Task directions:
Nothing more is wanted than an exact repeat of the data below.

Task inputs:
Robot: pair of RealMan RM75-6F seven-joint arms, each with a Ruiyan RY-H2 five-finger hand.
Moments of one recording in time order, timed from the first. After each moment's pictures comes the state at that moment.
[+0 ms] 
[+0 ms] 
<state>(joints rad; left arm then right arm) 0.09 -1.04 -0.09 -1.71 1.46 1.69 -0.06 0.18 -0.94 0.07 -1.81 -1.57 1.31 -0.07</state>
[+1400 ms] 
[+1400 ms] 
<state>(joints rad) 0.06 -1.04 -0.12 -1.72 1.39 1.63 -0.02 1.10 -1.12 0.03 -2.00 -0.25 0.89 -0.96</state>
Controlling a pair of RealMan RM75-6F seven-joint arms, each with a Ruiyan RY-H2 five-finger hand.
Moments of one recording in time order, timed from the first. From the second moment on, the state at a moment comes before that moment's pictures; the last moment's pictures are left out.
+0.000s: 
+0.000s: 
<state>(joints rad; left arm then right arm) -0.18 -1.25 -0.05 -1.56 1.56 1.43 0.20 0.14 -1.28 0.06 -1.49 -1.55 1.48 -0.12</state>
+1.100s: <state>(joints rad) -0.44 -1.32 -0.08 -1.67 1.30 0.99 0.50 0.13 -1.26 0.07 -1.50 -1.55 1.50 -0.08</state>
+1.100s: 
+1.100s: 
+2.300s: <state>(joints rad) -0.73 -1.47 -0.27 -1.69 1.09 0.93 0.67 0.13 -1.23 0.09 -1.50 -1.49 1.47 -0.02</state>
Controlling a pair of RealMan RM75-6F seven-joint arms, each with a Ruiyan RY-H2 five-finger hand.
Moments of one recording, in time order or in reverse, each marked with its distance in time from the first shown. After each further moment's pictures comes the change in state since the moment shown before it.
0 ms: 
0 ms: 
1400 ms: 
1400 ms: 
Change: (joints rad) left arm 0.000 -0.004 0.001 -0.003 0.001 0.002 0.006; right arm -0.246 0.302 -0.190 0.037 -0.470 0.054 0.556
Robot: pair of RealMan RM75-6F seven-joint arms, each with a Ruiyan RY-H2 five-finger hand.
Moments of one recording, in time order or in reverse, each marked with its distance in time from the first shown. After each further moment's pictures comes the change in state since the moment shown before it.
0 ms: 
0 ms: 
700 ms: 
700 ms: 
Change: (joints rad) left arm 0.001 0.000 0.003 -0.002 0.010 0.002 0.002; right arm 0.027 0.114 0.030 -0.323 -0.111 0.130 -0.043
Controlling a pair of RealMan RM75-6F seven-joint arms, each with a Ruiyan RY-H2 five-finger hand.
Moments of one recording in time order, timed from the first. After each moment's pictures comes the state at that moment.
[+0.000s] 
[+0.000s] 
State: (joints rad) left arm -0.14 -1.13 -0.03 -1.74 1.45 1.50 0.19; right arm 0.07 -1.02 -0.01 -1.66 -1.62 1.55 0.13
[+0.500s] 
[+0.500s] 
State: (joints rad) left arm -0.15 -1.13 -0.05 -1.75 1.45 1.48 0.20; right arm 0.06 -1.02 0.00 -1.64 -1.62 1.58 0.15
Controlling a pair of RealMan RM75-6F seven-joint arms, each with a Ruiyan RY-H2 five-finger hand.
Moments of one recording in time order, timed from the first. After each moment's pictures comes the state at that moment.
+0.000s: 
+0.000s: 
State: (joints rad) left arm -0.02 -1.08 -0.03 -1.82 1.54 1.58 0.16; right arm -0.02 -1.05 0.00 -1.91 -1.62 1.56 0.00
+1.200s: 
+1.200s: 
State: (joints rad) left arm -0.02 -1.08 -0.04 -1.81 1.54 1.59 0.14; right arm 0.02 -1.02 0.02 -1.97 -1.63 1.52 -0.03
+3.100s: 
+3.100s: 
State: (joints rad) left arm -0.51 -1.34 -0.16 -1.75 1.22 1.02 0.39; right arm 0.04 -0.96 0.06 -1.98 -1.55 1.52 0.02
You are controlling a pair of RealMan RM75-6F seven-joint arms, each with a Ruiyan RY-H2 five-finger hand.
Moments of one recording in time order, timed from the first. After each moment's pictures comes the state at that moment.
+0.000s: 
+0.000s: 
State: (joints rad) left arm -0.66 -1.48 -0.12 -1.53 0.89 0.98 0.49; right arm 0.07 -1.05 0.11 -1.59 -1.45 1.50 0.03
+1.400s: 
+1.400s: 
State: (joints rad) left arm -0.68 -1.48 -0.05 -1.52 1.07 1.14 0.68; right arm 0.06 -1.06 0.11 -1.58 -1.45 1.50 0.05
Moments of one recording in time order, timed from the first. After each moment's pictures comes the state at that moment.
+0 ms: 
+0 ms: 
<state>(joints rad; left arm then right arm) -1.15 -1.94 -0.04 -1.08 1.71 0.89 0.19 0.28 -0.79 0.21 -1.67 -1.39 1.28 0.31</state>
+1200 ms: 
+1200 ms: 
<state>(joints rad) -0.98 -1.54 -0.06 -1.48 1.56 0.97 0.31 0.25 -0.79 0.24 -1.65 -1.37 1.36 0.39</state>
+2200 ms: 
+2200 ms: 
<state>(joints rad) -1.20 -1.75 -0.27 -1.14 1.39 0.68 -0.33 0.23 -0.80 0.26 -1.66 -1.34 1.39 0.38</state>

Task solution:
Robot: pair of RealMan RM75-6F seven-joint arms, each with a Ruiyan RY-H2 five-finger hand.
Moments of one recording in time order, timed from the first. After each moment's pictures comes the state at that moment.
[+0 ms] 
[+0 ms] 
<state>(joints rad; left arm then right arm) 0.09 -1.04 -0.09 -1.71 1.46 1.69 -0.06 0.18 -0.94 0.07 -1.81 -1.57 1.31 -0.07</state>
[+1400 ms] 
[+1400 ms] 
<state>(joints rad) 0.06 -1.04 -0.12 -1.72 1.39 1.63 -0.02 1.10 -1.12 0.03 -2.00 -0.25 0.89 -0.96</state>
Controlling a pair of RealMan RM75-6F seven-joint arms, each with a Ruiyan RY-H2 five-finger hand.
Moments of one recording in time order, timed from the first. From the second moment on, the state at a moment comes before that moment's pictures; the last moment's pictures are left out.
+0.000s: 
+0.000s: 
<state>(joints rad; left arm then right arm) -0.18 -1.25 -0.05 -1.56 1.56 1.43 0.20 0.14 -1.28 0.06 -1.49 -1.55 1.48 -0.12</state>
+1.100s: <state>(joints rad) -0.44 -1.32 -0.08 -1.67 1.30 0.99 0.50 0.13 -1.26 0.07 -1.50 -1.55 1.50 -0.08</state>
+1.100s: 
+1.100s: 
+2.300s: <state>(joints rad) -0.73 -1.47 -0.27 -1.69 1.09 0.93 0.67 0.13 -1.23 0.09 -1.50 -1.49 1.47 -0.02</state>
Controlling a pair of RealMan RM75-6F seven-joint arms, each with a Ruiyan RY-H2 five-finger hand.
Moments of one recording, in time order or in reverse, each marked with its distance in time from the first shown. After each further moment's pictures comes the change in state since the moment shown before it.
0 ms: 
0 ms: 
1400 ms: 
1400 ms: 
Change: (joints rad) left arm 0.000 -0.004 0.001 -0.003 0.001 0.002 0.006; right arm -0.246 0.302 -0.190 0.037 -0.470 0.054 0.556
Robot: pair of RealMan RM75-6F seven-joint arms, each with a Ruiyan RY-H2 five-finger hand.
Moments of one recording, in time order or in reverse, each marked with its distance in time from the first shown. After each further moment's pictures comes the change in state since the moment shown before it.
0 ms: 
0 ms: 
700 ms: 
700 ms: 
Change: (joints rad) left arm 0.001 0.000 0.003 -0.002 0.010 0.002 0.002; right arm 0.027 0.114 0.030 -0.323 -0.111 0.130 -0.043
Controlling a pair of RealMan RM75-6F seven-joint arms, each with a Ruiyan RY-H2 five-finger hand.
Moments of one recording in time order, timed from the first. After each moment's pictures comes the state at that moment.
[+0.000s] 
[+0.000s] 
State: (joints rad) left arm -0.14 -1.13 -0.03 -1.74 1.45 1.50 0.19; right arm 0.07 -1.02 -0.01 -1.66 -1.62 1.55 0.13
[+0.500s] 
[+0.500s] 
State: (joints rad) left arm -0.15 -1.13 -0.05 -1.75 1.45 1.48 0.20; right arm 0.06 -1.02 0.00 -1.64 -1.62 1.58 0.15
Controlling a pair of RealMan RM75-6F seven-joint arms, each with a Ruiyan RY-H2 five-finger hand.
Moments of one recording in time order, timed from the first. After each moment's pictures comes the state at that moment.
+0.000s: 
+0.000s: 
State: (joints rad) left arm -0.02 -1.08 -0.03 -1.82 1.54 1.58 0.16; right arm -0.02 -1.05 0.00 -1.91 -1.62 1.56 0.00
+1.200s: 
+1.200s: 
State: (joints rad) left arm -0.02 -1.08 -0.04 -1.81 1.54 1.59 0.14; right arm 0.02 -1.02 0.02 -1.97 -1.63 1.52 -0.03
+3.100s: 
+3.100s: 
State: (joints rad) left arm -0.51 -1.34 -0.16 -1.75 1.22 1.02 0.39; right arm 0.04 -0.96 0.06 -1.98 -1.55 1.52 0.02
You are controlling a pair of RealMan RM75-6F seven-joint arms, each with a Ruiyan RY-H2 five-finger hand.
Moments of one recording in time order, timed from the first. After each moment's pictures comes the state at that moment.
+0.000s: 
+0.000s: 
State: (joints rad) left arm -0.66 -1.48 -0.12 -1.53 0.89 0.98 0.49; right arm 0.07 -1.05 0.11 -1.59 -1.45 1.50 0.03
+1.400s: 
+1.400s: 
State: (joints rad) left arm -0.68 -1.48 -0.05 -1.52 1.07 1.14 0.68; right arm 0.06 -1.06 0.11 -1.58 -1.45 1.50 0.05
Moments of one recording in time order, timed from the first. After each moment's pictures comes the state at that moment.
+0 ms: 
+0 ms: 
<state>(joints rad; left arm then right arm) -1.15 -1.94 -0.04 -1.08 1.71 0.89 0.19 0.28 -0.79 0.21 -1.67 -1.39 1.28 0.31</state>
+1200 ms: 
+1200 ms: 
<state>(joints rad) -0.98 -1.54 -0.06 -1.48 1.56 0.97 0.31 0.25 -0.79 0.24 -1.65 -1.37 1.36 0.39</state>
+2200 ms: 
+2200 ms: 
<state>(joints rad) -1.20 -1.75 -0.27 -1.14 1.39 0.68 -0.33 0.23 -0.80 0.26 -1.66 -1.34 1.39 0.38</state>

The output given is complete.